[Records drawn from a dataset]

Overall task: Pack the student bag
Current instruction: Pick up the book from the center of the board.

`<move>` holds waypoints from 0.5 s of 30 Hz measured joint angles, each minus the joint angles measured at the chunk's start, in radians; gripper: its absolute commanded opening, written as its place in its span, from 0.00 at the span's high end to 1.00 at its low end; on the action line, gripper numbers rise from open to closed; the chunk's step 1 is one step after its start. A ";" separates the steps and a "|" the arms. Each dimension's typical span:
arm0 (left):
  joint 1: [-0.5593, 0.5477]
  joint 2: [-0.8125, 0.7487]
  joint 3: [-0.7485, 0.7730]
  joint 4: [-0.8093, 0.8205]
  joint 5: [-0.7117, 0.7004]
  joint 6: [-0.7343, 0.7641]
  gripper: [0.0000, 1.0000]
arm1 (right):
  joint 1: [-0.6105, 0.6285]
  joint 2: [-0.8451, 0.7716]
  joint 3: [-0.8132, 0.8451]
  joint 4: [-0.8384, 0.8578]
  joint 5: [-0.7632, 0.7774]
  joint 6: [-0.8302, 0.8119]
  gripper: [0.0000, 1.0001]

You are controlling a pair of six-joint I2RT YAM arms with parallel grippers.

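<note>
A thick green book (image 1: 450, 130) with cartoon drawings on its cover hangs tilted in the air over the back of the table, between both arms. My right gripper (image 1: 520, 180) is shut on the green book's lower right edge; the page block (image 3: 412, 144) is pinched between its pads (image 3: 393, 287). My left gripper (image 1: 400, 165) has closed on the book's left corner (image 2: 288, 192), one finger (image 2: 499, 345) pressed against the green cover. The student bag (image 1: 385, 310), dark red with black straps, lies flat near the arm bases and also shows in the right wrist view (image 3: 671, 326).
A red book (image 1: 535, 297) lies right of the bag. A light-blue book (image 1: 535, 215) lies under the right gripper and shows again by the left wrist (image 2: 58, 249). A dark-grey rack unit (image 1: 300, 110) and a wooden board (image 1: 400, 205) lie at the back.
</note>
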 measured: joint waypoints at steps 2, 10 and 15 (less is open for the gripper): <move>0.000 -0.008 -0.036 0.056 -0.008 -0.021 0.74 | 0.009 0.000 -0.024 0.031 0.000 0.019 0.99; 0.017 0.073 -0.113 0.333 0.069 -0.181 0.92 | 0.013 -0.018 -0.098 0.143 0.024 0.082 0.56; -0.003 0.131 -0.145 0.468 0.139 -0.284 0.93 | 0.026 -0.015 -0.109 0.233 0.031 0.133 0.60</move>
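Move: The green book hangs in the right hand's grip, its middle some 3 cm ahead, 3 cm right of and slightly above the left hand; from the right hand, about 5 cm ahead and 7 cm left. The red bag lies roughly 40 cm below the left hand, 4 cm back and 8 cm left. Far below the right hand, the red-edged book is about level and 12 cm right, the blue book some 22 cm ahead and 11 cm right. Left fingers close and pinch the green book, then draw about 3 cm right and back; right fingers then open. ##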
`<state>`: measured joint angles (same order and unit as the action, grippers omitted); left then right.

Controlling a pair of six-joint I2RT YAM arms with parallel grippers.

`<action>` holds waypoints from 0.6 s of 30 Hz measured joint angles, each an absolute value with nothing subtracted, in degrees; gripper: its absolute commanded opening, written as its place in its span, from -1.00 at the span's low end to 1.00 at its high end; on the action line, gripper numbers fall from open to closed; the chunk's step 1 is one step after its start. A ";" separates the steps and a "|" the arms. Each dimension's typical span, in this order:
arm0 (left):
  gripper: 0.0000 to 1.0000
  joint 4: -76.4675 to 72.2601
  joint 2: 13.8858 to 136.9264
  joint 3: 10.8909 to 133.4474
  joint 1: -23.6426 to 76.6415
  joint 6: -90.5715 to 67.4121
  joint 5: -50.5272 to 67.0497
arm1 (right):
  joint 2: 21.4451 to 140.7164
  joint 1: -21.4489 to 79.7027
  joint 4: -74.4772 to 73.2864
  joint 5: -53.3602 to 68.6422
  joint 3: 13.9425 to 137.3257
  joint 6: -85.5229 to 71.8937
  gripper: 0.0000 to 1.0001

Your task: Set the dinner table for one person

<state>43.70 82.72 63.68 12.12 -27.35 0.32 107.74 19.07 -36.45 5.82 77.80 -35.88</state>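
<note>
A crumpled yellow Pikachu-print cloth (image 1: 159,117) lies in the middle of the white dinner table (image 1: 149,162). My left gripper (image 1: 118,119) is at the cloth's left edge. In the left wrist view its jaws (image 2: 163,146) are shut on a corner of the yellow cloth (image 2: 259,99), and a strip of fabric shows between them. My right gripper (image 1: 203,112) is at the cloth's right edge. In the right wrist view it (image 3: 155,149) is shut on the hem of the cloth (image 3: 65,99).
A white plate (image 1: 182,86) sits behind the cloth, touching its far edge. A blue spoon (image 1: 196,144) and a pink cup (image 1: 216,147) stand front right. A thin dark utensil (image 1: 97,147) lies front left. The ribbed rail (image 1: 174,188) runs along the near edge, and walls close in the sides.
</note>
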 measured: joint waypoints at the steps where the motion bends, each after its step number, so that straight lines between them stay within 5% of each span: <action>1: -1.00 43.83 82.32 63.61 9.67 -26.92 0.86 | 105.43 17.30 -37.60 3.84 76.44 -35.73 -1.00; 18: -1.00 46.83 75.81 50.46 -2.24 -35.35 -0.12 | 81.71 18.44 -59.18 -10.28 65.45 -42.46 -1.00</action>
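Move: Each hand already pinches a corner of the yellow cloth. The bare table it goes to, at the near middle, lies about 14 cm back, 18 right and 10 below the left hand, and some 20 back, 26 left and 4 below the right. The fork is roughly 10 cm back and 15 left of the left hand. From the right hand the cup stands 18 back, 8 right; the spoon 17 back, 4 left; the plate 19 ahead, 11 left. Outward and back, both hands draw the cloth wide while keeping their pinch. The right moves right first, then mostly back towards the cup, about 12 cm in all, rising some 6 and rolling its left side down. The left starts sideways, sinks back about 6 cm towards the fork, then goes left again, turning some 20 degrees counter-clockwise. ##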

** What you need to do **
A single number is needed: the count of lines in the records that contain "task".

** Answer space **
2